▸ ACTION ITEM: From the records below, please repeat exactly the line that has "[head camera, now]", the line that has "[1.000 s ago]", and every line between them, and nothing else.

─── MATERIAL FOR THIS EXERCISE

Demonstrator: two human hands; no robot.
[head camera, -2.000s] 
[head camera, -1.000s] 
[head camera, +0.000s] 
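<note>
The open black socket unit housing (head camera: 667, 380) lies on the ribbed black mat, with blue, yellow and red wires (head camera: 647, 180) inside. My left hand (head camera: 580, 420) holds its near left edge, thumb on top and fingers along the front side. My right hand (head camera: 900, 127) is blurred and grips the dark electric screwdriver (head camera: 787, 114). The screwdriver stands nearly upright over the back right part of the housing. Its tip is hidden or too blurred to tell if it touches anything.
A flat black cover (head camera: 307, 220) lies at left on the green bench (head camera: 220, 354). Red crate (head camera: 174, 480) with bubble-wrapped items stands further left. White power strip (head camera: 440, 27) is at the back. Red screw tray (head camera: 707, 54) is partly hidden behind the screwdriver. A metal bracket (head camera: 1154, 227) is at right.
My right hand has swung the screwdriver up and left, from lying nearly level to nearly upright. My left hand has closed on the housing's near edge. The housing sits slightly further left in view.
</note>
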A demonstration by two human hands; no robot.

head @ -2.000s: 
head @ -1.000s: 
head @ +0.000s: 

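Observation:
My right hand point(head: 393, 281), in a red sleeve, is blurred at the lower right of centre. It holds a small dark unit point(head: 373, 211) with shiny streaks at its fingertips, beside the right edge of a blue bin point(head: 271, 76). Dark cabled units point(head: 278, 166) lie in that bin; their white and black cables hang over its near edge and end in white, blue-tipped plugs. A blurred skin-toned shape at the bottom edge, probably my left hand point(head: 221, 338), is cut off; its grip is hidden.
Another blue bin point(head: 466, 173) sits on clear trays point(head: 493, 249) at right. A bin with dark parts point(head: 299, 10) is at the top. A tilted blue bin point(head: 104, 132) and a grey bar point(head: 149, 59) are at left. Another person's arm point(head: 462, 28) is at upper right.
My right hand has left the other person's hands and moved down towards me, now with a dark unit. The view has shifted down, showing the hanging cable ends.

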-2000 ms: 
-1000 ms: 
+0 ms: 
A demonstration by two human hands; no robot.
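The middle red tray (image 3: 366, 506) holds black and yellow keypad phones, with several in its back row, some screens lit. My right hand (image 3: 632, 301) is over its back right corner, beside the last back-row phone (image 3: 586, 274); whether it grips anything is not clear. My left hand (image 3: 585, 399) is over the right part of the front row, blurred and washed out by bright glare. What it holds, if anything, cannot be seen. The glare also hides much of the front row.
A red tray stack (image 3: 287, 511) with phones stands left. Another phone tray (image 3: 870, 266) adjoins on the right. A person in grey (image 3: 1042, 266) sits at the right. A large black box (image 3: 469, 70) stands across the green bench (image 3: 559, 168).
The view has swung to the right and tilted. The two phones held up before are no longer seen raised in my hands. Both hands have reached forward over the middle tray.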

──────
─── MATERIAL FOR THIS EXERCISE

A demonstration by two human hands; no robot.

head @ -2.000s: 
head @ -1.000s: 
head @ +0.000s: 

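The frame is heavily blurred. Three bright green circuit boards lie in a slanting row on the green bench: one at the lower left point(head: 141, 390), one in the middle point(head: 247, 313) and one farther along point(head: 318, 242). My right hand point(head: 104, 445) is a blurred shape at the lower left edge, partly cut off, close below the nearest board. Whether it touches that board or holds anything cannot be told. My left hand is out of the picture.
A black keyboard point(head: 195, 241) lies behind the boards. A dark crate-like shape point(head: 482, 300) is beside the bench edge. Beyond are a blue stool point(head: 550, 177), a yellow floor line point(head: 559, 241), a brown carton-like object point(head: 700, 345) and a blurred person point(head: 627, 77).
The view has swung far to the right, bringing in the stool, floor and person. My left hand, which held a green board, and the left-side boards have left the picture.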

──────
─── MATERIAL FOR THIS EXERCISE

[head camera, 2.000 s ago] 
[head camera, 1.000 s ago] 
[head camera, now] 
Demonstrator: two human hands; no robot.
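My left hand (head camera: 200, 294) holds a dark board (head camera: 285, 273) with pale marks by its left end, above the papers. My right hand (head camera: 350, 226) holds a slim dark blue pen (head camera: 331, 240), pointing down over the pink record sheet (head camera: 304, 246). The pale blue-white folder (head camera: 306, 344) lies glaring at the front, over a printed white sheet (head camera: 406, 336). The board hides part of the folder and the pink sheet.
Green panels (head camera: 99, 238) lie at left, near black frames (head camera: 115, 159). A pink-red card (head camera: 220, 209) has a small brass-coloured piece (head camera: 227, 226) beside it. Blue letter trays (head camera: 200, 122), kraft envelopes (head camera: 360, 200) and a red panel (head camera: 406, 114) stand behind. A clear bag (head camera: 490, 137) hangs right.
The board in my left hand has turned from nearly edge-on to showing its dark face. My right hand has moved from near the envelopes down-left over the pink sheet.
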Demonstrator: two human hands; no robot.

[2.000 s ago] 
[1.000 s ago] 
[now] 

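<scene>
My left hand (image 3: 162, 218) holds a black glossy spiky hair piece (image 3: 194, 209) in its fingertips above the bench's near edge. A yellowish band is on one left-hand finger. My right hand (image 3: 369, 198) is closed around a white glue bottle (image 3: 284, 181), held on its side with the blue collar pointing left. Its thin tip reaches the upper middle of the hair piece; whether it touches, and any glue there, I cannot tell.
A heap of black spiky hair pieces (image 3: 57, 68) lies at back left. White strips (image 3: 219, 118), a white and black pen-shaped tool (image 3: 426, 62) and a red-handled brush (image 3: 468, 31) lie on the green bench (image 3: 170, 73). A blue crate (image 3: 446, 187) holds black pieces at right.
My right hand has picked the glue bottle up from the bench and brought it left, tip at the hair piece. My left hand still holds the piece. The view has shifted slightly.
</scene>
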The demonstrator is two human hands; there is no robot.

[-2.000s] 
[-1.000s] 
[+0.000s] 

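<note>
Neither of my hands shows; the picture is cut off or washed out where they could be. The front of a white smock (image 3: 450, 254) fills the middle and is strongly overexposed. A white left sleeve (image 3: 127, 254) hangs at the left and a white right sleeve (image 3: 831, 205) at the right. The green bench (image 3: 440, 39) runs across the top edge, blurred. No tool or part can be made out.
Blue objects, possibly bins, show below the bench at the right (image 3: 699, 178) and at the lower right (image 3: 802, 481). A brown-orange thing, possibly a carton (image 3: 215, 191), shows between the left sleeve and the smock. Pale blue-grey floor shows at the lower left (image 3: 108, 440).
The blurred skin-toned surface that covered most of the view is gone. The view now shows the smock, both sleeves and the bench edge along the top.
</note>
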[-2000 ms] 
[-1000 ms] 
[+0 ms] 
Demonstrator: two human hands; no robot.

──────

▸ TASK RESULT:
[head camera, now] 
Demonstrator: two human hands; no robot.
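My left hand (head camera: 200, 294) holds a dark board (head camera: 285, 273) with pale marks by its left end, above the papers. My right hand (head camera: 350, 226) holds a slim dark blue pen (head camera: 331, 240), pointing down over the pink record sheet (head camera: 304, 246). The pale blue-white folder (head camera: 306, 344) lies glaring at the front, over a printed white sheet (head camera: 406, 336). The board hides part of the folder and the pink sheet.
Green panels (head camera: 99, 238) lie at left, near black frames (head camera: 115, 159). A pink-red card (head camera: 220, 209) has a small brass-coloured piece (head camera: 227, 226) beside it. Blue letter trays (head camera: 200, 122), kraft envelopes (head camera: 360, 200) and a red panel (head camera: 406, 114) stand behind. A clear bag (head camera: 490, 137) hangs right.
The board in my left hand has turned from nearly edge-on to showing its dark face. My right hand has moved from near the envelopes down-left over the pink sheet.
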Demonstrator: two human hands; no robot.

[2.000 s ago] 
[1.000 s ago] 

The answer has been given, and the exercise is complete.